■ Task objective
No picture should appear in the copy. Transcribe exactly, and only, the lines from the one with "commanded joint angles" through the last line of the data below.

*** Opening Data shown ***

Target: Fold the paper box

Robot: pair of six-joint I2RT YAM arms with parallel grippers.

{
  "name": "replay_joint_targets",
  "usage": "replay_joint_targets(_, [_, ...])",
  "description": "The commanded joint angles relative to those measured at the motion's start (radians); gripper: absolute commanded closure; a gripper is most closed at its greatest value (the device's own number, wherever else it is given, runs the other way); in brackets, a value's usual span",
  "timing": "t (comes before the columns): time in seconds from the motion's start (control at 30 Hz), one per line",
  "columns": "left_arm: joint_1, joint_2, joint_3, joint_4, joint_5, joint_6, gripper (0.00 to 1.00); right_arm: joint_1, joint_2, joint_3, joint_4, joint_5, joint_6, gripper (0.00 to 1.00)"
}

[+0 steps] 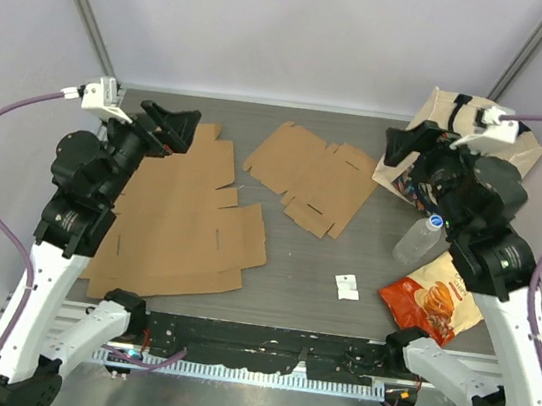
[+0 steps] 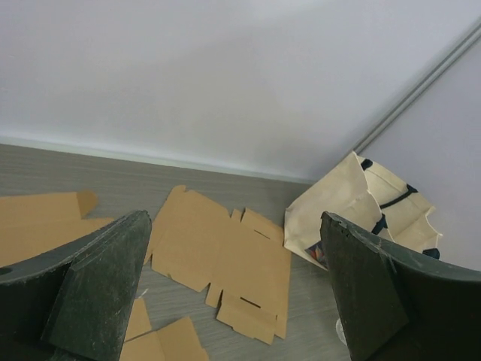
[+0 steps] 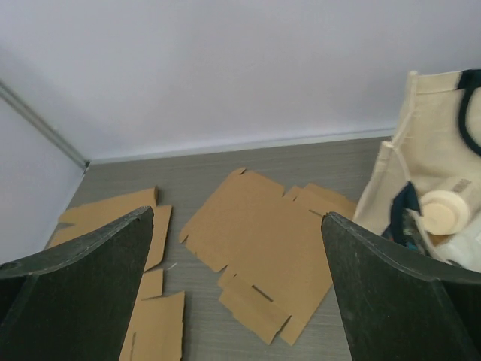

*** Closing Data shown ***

■ Answer to this task
  "description": "The commanded joint angles relative to those measured at the motion's start (radians); gripper: absolute commanded closure; a gripper is most closed at its greatest value (the device's own number, wherever else it is given, runs the other way); in brackets, a value's usual span",
  "timing": "t (comes before the columns): time in seconds from the motion's start (control at 30 Hz), one per line",
  "columns": "left_arm: joint_1, joint_2, joint_3, joint_4, joint_5, joint_6, gripper (0.00 to 1.00); right_arm: joint_1, joint_2, joint_3, joint_4, joint_5, joint_6, gripper (0.00 to 1.00)"
}

[+0 steps] 
[+0 steps] 
[+0 steps] 

Nothing more is needed to complete the output.